# EXERCISE OBJECTIVE
All of the data is to be copied without a single change.
━━━━━ MATERIAL PROVIDED
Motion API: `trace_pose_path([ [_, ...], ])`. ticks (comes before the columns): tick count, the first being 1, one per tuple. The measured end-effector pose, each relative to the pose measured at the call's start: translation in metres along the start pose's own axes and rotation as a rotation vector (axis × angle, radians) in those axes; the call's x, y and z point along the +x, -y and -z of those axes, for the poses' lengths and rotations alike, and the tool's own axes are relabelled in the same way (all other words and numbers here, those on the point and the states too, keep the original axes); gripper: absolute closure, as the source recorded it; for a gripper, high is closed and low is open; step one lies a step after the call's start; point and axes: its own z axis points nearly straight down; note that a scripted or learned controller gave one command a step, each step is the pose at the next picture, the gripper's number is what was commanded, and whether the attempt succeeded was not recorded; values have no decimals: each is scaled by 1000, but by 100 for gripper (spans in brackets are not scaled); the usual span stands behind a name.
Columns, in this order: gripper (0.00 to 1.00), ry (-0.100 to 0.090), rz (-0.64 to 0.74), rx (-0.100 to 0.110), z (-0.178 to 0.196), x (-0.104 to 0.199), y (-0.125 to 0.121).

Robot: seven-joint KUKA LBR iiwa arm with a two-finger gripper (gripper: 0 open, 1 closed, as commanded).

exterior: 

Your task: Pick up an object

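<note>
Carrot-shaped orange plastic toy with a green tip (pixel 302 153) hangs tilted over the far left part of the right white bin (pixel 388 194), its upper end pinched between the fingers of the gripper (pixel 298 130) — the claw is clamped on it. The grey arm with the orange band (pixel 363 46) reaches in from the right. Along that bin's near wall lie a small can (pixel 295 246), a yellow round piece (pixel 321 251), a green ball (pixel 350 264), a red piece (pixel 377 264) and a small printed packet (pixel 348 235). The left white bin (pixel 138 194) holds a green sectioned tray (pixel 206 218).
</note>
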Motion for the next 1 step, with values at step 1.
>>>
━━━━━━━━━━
# TASK RESULT
Motion API: `trace_pose_path([ [_, ...], ])`. ticks (comes before the columns): tick count, the first being 1, one per tuple. The measured end-effector pose, each relative to the pose measured at the call's start: translation in metres along the start pose's own axes and rotation as a rotation vector (axis × angle, radians) in those axes; the call's x, y and z point along the +x, -y and -z of those axes, for the poses' lengths and rotations alike, and the tool's own axes are relabelled in the same way (all other words and numbers here, those on the point and the states too, keep the original axes); gripper: absolute closure, as the source recorded it; for a gripper, high is closed and low is open; step one lies a step after the call's start; point and axes: its own z axis points nearly straight down; note that a scripted or learned controller gave one command a step, each step is the pose at the next picture, the gripper's number is what was commanded, and whether the attempt succeeded was not recorded; values have no decimals: each is scaled by 1000, but by 100 for gripper (spans in brackets are not scaled); the usual span stands behind a name.
Columns, in this order: gripper (0.00 to 1.00), ry (-0.100 to 0.090), rz (-0.64 to 0.74), rx (-0.100 to 0.110), z (-0.178 to 0.196), x (-0.104 to 0.199), y (-0.125 to 0.121).

Robot: seven-joint KUKA LBR iiwa arm with a two-finger gripper (gripper: 0 open, 1 closed, as commanded).

exterior: 

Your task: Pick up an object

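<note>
Carrot-shaped orange plastic toy with a green tip (pixel 302 153) hangs tilted over the far left part of the right white bin (pixel 388 194), its upper end pinched between the fingers of the gripper (pixel 298 130) — the claw is clamped on it. The grey arm with the orange band (pixel 363 46) reaches in from the right. Along that bin's near wall lie a small can (pixel 295 246), a yellow round piece (pixel 321 251), a green ball (pixel 350 264), a red piece (pixel 377 264) and a small printed packet (pixel 348 235). The left white bin (pixel 138 194) holds a green sectioned tray (pixel 206 218).
</note>
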Motion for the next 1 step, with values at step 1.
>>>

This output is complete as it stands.